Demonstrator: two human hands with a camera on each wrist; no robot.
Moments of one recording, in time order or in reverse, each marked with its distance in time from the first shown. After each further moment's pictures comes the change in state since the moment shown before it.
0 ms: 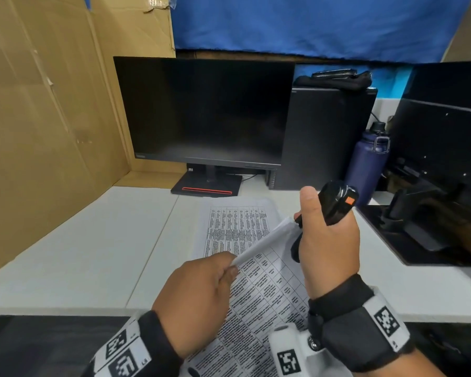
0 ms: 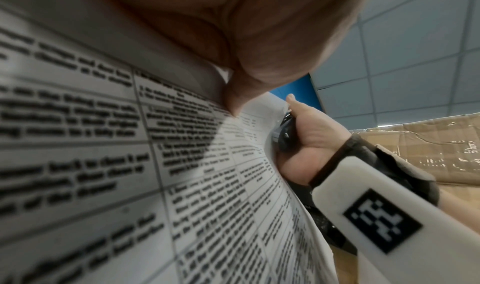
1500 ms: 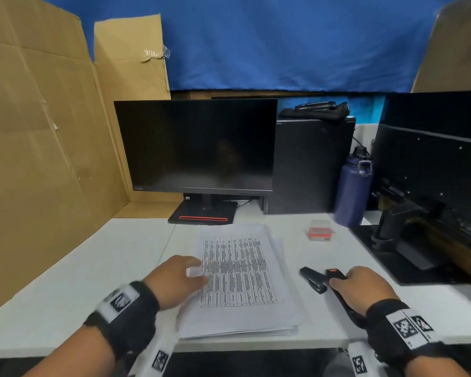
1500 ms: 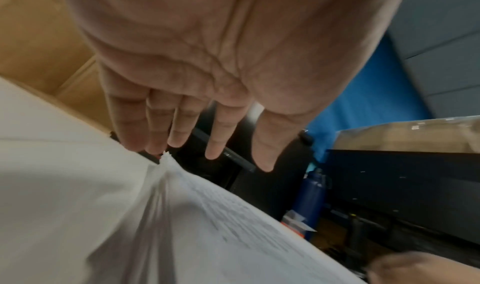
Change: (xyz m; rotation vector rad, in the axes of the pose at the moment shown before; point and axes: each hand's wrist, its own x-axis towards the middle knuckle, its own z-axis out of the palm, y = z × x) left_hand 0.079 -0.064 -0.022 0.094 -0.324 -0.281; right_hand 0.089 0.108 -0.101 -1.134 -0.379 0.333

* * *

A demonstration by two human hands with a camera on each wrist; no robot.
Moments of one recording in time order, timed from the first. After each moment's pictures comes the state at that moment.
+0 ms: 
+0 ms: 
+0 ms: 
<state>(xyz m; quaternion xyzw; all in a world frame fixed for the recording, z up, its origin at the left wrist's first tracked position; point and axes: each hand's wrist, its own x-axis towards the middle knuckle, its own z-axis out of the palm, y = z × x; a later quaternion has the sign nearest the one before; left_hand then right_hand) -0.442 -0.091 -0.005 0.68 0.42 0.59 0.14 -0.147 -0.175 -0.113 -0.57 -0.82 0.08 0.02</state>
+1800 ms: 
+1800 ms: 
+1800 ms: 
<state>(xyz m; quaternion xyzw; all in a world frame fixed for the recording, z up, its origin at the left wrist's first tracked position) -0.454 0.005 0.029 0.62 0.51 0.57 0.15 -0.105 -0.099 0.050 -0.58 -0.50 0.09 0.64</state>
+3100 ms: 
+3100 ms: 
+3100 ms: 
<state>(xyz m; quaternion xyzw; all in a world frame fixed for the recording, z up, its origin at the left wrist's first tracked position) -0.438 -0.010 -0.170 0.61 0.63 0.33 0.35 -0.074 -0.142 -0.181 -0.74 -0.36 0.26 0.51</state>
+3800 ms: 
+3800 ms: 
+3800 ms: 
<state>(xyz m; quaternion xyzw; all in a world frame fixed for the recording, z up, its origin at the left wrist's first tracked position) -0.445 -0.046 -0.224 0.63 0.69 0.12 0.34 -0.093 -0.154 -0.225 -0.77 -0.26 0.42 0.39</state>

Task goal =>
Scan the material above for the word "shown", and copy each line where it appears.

Task response =>
Moments of one recording, in time order or in reverse, each marked with its distance in time from the first shown. After each further moment's pictures comes the change in state since the moment shown before it.
Change: (xyz m; rotation vector rad, in the axes of the pose at the moment shown before; point and axes: each hand's wrist, its own x-axis towards the middle knuckle, its own z-axis out of the palm, y = z × x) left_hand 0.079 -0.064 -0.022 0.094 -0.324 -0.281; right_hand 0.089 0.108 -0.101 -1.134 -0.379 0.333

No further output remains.